### Provided material
★ ★ ★ ★ ★
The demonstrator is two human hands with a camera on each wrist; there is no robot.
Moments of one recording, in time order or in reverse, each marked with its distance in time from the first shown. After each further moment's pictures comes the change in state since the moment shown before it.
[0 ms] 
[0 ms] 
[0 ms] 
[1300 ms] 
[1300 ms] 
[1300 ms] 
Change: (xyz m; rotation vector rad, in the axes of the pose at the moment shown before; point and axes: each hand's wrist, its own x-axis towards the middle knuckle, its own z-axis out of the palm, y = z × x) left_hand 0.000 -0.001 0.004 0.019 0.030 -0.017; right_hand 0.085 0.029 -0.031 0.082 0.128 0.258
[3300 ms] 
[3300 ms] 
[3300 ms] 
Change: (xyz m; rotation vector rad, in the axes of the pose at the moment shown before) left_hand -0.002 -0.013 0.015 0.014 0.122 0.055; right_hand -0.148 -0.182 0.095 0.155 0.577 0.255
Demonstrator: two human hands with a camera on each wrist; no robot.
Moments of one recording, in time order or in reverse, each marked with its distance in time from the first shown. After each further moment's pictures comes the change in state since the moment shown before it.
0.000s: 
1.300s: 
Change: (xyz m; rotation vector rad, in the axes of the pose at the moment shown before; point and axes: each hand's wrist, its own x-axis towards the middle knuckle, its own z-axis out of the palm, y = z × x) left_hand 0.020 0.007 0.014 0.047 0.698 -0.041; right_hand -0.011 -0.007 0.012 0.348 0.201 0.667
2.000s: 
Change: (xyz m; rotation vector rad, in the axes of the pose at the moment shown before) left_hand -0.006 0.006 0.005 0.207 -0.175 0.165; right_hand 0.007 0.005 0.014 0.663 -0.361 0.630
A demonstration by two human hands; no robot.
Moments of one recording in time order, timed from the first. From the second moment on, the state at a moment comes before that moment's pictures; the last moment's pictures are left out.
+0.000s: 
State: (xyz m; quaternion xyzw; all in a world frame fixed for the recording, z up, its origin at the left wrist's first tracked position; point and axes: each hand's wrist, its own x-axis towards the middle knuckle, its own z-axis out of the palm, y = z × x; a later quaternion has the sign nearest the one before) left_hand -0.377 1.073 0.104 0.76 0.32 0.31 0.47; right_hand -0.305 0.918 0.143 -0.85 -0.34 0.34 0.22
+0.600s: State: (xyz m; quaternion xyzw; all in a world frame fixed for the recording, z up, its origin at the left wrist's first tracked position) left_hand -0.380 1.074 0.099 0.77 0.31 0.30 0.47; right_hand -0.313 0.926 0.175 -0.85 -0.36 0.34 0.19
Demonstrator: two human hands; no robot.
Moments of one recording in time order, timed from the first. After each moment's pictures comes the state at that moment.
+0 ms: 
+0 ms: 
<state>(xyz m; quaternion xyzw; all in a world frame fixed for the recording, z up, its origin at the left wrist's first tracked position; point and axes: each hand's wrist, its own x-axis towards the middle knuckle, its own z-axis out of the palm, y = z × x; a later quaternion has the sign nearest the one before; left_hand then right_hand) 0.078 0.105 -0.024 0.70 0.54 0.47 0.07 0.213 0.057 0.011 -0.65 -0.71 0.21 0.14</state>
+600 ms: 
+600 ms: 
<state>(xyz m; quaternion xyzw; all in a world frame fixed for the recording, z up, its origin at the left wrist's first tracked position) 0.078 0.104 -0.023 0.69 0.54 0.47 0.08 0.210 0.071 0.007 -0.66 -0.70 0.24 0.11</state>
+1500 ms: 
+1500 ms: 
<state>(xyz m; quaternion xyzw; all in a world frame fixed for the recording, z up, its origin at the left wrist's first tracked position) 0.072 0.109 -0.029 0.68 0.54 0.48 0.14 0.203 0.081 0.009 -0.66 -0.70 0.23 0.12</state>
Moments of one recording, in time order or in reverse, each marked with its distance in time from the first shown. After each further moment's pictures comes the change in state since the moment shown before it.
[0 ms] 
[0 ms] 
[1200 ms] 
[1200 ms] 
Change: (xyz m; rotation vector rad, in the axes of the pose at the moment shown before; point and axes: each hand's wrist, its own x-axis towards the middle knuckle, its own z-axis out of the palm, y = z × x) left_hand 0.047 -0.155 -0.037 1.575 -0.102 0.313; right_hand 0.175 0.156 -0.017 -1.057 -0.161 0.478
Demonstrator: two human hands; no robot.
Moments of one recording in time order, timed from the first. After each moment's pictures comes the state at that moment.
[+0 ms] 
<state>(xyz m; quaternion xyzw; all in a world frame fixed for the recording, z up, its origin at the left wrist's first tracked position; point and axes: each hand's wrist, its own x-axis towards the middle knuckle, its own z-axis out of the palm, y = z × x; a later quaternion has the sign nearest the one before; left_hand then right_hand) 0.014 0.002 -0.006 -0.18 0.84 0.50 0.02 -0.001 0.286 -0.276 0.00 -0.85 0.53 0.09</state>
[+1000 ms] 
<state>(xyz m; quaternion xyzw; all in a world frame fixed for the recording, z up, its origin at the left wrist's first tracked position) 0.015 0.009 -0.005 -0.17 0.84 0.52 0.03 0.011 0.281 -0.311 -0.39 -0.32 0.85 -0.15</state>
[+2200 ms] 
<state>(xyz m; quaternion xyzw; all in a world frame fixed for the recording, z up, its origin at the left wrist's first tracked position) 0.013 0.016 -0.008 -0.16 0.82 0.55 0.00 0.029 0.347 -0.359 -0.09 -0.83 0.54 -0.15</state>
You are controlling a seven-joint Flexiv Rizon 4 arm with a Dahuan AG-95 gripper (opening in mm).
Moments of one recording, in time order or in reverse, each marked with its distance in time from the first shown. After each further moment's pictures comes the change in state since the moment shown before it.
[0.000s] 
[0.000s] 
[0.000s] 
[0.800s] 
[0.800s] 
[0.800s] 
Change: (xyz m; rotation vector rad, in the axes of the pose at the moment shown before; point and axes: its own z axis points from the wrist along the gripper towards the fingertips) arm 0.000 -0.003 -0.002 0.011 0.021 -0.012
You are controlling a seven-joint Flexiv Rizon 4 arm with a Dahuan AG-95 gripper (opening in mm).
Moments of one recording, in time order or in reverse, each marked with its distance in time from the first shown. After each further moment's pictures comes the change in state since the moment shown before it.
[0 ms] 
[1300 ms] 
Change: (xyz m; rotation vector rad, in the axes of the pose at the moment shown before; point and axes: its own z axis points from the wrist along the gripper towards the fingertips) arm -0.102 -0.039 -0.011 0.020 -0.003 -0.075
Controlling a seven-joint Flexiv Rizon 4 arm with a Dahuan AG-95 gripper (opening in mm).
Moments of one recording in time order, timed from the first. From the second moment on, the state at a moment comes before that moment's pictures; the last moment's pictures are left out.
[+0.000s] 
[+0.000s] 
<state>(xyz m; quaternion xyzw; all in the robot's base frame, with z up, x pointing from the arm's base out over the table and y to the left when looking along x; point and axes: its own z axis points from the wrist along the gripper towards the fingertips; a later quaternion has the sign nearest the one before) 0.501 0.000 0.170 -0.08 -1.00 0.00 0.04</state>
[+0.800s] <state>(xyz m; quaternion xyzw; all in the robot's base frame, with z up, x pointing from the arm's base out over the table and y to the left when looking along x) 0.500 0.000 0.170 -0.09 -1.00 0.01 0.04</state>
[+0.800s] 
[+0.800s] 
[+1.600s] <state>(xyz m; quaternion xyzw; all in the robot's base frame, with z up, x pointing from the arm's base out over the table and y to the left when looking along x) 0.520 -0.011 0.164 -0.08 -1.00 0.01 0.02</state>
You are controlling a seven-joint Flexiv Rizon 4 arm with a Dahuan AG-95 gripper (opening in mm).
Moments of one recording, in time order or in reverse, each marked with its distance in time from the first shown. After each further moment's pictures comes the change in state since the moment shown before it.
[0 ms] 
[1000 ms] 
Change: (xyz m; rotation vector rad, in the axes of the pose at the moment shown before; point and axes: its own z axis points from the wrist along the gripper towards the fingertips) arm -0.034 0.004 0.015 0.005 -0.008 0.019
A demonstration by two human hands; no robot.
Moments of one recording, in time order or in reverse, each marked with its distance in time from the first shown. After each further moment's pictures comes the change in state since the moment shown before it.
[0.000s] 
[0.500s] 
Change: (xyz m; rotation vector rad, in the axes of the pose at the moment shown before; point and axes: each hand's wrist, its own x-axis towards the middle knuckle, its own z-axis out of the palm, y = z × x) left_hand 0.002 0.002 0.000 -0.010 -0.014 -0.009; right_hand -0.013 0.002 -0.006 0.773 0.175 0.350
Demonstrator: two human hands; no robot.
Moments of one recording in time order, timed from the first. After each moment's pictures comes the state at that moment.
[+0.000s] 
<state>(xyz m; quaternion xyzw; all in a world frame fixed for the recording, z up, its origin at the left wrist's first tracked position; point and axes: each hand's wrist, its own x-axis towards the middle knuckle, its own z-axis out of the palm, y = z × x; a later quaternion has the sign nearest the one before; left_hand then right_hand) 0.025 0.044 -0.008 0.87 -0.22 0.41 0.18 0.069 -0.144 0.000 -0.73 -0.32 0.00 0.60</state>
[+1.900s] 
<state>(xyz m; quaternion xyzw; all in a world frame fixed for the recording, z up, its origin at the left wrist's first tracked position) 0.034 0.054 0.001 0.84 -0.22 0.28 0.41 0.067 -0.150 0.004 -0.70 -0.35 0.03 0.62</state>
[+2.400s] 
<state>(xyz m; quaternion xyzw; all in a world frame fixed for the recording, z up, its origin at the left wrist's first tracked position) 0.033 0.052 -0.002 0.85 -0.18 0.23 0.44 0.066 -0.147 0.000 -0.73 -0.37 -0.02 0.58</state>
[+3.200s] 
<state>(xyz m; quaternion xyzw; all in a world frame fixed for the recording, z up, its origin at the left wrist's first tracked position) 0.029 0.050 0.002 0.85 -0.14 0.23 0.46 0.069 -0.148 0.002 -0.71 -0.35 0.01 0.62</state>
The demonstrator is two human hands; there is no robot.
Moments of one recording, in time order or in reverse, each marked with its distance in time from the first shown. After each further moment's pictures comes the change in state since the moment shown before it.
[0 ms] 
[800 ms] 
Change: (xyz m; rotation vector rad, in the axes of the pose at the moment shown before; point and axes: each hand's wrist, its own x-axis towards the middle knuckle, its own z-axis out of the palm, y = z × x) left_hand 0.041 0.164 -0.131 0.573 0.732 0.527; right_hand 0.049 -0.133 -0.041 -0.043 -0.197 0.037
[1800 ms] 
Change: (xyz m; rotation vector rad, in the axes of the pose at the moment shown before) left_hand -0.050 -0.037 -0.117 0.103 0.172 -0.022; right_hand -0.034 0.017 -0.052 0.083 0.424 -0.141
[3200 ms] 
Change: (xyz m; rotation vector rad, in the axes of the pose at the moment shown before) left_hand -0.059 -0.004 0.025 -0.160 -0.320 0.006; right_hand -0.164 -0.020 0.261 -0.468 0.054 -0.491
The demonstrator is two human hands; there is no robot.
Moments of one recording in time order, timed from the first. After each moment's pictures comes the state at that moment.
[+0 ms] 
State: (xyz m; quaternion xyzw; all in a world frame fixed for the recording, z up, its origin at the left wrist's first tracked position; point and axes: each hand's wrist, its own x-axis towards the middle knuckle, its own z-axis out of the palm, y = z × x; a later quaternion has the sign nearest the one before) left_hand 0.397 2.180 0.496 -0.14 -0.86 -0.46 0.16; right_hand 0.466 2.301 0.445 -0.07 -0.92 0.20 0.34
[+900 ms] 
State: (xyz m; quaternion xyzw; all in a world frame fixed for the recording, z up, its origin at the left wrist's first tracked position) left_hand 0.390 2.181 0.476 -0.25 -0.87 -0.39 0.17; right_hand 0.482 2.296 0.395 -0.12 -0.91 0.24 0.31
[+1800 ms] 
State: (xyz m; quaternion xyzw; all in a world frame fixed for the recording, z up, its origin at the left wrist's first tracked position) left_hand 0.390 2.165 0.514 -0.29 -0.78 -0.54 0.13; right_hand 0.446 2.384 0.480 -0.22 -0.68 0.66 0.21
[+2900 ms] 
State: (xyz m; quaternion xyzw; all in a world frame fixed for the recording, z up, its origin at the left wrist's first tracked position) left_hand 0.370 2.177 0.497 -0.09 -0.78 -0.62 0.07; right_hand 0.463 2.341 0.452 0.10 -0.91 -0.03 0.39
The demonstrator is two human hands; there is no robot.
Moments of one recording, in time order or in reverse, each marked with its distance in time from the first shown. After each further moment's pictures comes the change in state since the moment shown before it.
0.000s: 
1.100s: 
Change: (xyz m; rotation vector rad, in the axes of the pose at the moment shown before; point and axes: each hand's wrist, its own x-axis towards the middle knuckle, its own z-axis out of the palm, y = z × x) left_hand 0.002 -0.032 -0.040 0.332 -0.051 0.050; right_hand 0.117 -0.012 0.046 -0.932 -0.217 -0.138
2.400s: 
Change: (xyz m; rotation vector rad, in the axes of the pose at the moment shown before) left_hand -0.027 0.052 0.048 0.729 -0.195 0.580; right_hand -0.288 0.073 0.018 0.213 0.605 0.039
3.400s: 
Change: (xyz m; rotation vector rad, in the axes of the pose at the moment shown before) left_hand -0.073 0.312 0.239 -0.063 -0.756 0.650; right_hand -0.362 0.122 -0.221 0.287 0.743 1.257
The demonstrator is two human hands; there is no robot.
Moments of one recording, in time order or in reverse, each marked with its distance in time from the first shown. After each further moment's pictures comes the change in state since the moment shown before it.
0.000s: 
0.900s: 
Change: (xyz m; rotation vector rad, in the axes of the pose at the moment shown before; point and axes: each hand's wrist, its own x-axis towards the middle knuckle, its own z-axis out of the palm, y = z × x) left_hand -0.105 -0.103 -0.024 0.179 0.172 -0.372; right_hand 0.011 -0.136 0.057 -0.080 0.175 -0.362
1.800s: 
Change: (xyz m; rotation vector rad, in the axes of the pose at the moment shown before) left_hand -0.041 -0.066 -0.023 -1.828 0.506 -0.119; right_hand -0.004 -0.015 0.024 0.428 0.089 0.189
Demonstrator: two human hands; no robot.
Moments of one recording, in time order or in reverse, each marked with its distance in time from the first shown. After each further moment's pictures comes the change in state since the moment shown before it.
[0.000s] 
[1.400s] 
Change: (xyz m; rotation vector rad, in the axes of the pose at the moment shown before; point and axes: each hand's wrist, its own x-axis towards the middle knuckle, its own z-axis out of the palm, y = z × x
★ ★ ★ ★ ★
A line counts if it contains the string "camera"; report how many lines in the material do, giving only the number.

### Output of the task
2